There has been an increased interest in “short sales” over the past several years. In 2010, about 2% of all single family homes sold in Montgomery County was identified as short sales. But the number has been growing each year. A short sale is essentially a pre-foreclosure arrangement where a lender agrees to accept a sale’s net proceeds as full payment of the homeowner’s outstanding debt. It is a viable option when a homeowner can no longer make their mortgage payments, their home is worth less than the amount owed, and efforts in acquiring a loan modification have been exhausted.
So how is a short sale different from a foreclosure? To a lender, a short sale prevents the legal costs associated with a foreclosure, eliminates the holding costs associated with owning the foreclosed home, and minimizes the risk associated with an unoccupied dwelling. To a home seller, a short sale has the potential to be less damaging to their credit score and could indicate to future creditors that they were proactive in mitigating their lender’s losses. It is also a less traumatic process for the home seller as it allows a more orderly transfer of the home and enables the seller to make a more graceful exit. Under certain circumstances, the home seller can even qualify for relocation assistance under the Home Affordable Foreclosure Alternatives (HAFA) program administered by the U.S. government. Details of this program can be found at www.makinghomeaffordable.gov.

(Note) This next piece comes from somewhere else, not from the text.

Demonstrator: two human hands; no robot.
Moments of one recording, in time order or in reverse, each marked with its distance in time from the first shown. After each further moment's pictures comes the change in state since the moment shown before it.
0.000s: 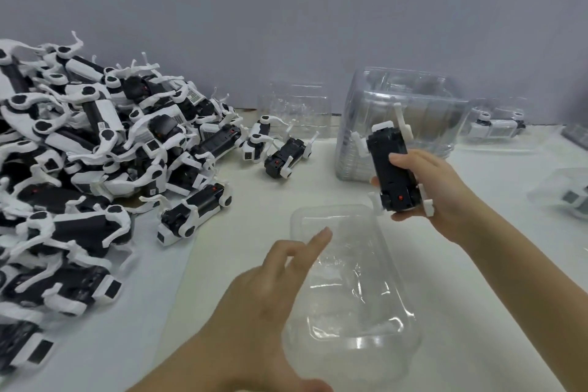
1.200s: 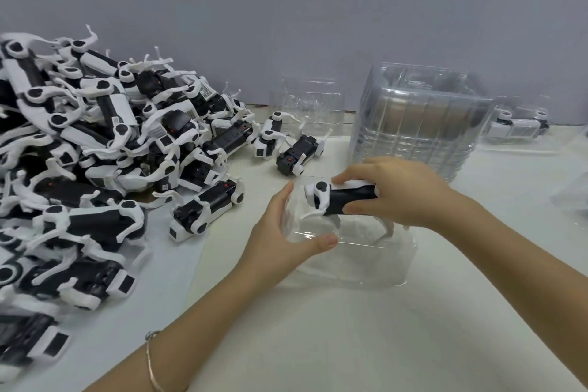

For someone interested in a short sale, an experienced Realtor can be helpful in navigating through the process. One of the first steps for the homeowner is to contact their lender’s loss mitigation department to discuss their situation and give permission for their Realtor to communicate with them. The bank will expect evidence from the homeowner that a hardship has been incurred, there is an inability to make ongoing mortgage payments, they are unable to qualify for a loan modification, and there are no other assets to pay all or part of the debt. After the bank is on board, a short sale is handled much the same as a traditional sale, but with the bank negotiating offers, not the homeowner. And although there are a few more steps involved, most experienced agents can easily handle a short sale.
There are some things that homeowners should be aware of when considering a short sale. A second mortgage, for example, can make a short sale more challenging. The difference between the lender’s proceeds from the sale and the amount of the outstanding mortgage may or may not be forgiven by the bank, although the merits of pursuing the remainder through a judicial action would appear fruitless considering the documented hardship of the seller. If the debt is forgiven by the lender, the amount forgiven is taxable, unless the home is a principal residence. In that case, the amount is not currently taxable under the Mortgage Forgiveness Debt Relief Act of 2007.
In recent years, short sale negotiation companies have attempted to insert themselves into the process. Their claimed expertise is to handle the negotiation with the bank on behalf of the listing agent. To compensate them for their involvement, the homeowner is typically required to sign a contract requiring any future buyer of their home to pay the negotiation firm a fee. This fee can be significant and along with its unusual nature can sometimes be offensive to potential buyers. Because of this, home buyers looking at short sales should always inquire upfront about any fees that they would have to pay to a short sale negotiation firm, so that it can be factored into their offer.
Fear of losing one’s home is something none of us ever want to experience. But unexpected hardships can happen to any of us. If you are a distressed homeowner in fear of losing your home, be sure to discuss your options with trusted advisors who have your best interest at heart. And if you conclude that you can no longer afford your home and are upside down on your mortgage, be sure to consult with an experienced Realtor who understands and has direct experience with short sales.